PROBLEM DESCRIPTION: A verbatim reproduction of the following listing is required; omit the pictures.

↓↓↓

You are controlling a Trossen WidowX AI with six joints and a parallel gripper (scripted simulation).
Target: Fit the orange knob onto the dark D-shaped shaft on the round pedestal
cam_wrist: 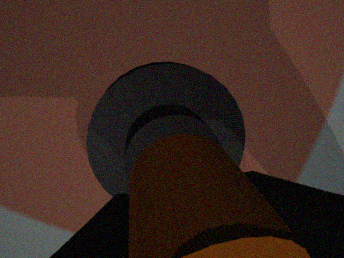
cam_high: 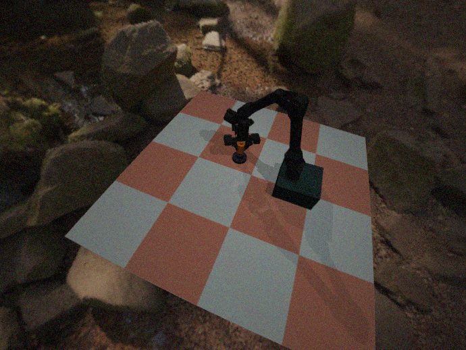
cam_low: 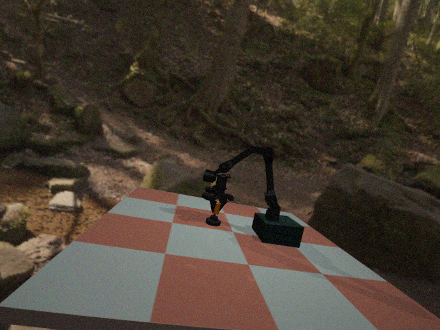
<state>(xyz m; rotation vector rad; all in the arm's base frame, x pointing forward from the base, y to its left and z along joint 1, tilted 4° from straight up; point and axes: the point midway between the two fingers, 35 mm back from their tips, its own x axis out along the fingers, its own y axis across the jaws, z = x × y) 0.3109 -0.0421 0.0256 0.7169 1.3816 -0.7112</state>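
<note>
My gripper tip is 20 mm below the orange knob. Round my gripper tip: round pedestal: 40 mm below.
</note>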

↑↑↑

RESULT OF THE EXERCISE:
You are controlling a Trossen WidowX AI with six joints and a parallel gripper (scripted simulation).
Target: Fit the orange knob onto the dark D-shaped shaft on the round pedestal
cam_wrist: 
cam_high: 
cam_low: 
<state>(xyz m; rotation vector rad; all in the arm's base frame, x pointing forward from the base, y to its left and z along joint 1, tilted 4° from straight up; point and axes: the point midway between the two fingers, 35 mm back from their tips, its own x axis out along the fingers, its own y axis across the jaws, z = x × y) 0.3109 -0.0421 0.0256 0.7169 1.3816 -0.7112</state>
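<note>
My gripper tip is 20 mm below the orange knob. Round my gripper tip: round pedestal: 40 mm below.
</note>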

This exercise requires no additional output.